Description of the task: Each line below needs to be returned exactly. Skip any picture.

Data provided:
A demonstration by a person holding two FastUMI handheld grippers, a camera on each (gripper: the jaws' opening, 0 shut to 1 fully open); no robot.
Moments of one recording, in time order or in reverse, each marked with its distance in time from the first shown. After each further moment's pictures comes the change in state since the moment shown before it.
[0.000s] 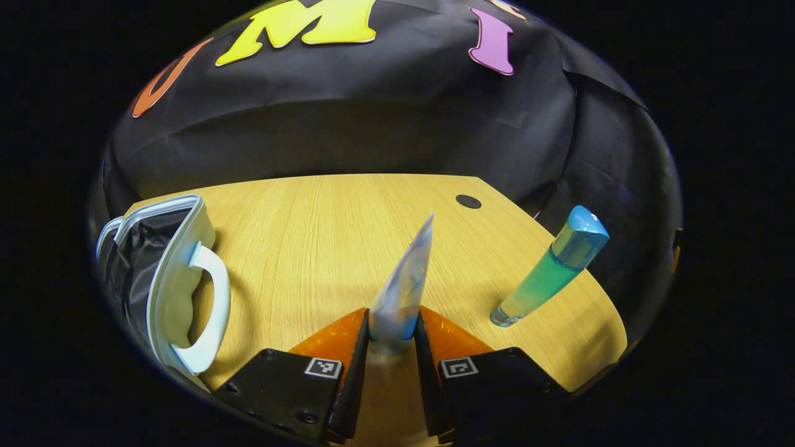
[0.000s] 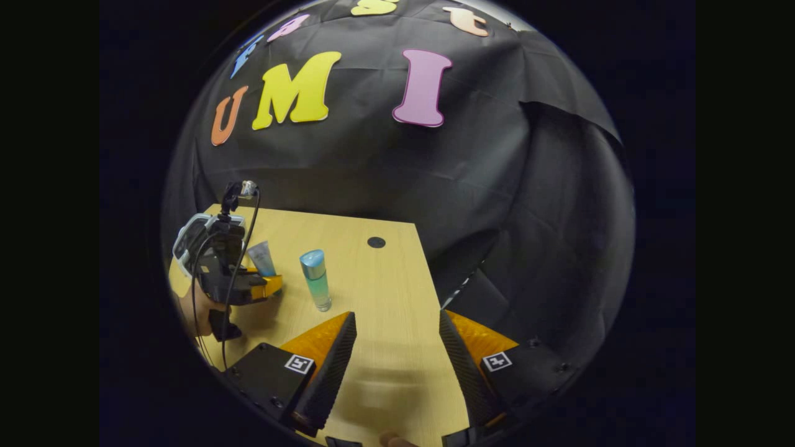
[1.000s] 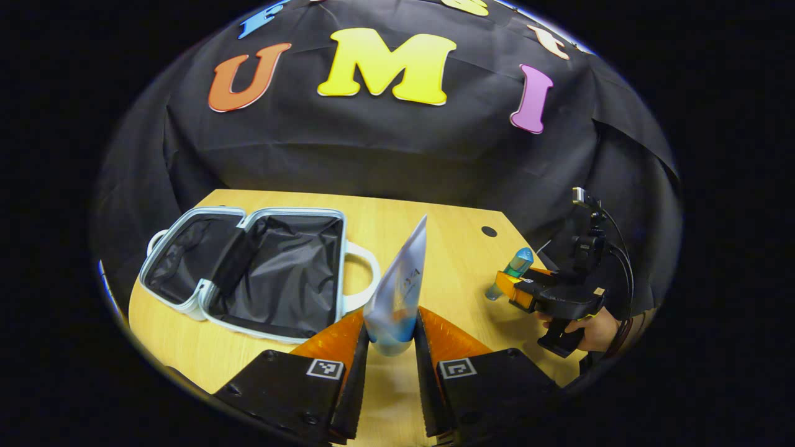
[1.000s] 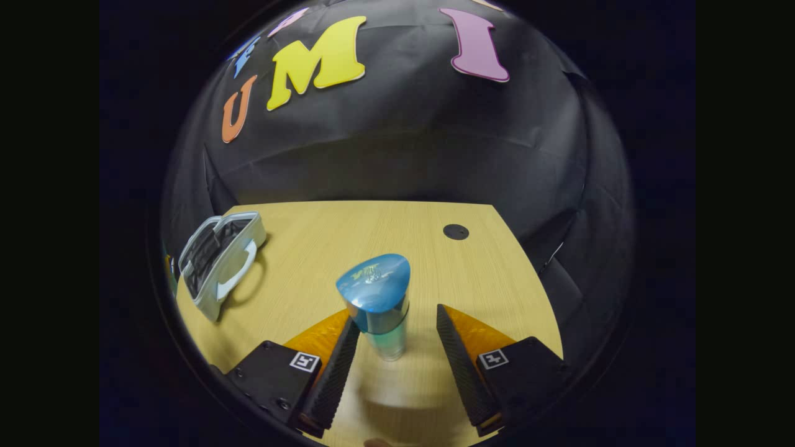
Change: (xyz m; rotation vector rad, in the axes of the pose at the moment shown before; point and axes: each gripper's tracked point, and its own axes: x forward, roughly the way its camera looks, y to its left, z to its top) left arm -0.246 0.078 0.014 -0.169 -0.031 0.200; right arm 0.162 0.141 -0.025 0.059 0.046 0.246
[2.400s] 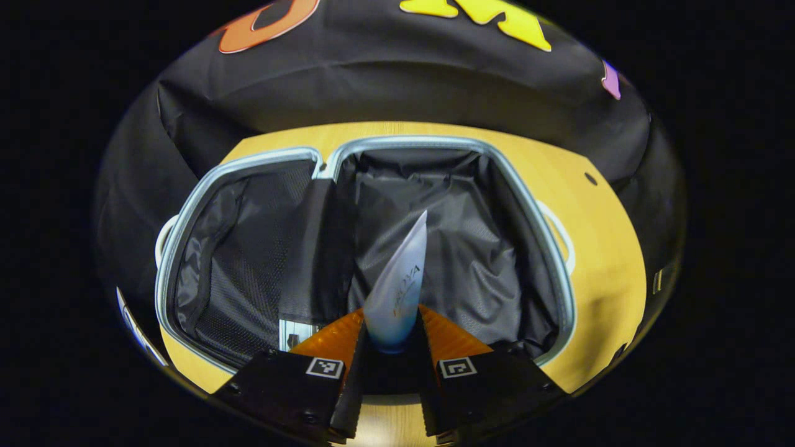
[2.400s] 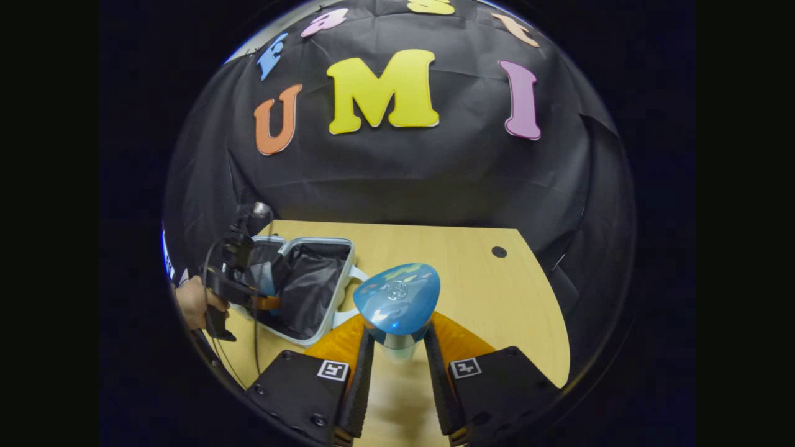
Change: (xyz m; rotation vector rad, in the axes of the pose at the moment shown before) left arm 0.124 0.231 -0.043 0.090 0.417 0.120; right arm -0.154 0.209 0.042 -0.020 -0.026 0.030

Response area:
A demonstration by a person holding two FastUMI handheld grippers, a camera on each (gripper: the jaws' opening, 0 shut to 1 fully open); no robot.
Moments of one recording, in time order or in reverse, each marked with its distance in time from the first shown. After each further moment's pictures comes the change in state since the moment shown before it.
[0.000s] 
[0.000s] 
[1.000s] 
[1.000s] 
Change: (xyz m; rotation vector rad, in the axes of the pose at the moment shown before; point and axes: each gripper's tracked point, and its own axes: x forward, roughly the way its camera looks, y to its left, z to its top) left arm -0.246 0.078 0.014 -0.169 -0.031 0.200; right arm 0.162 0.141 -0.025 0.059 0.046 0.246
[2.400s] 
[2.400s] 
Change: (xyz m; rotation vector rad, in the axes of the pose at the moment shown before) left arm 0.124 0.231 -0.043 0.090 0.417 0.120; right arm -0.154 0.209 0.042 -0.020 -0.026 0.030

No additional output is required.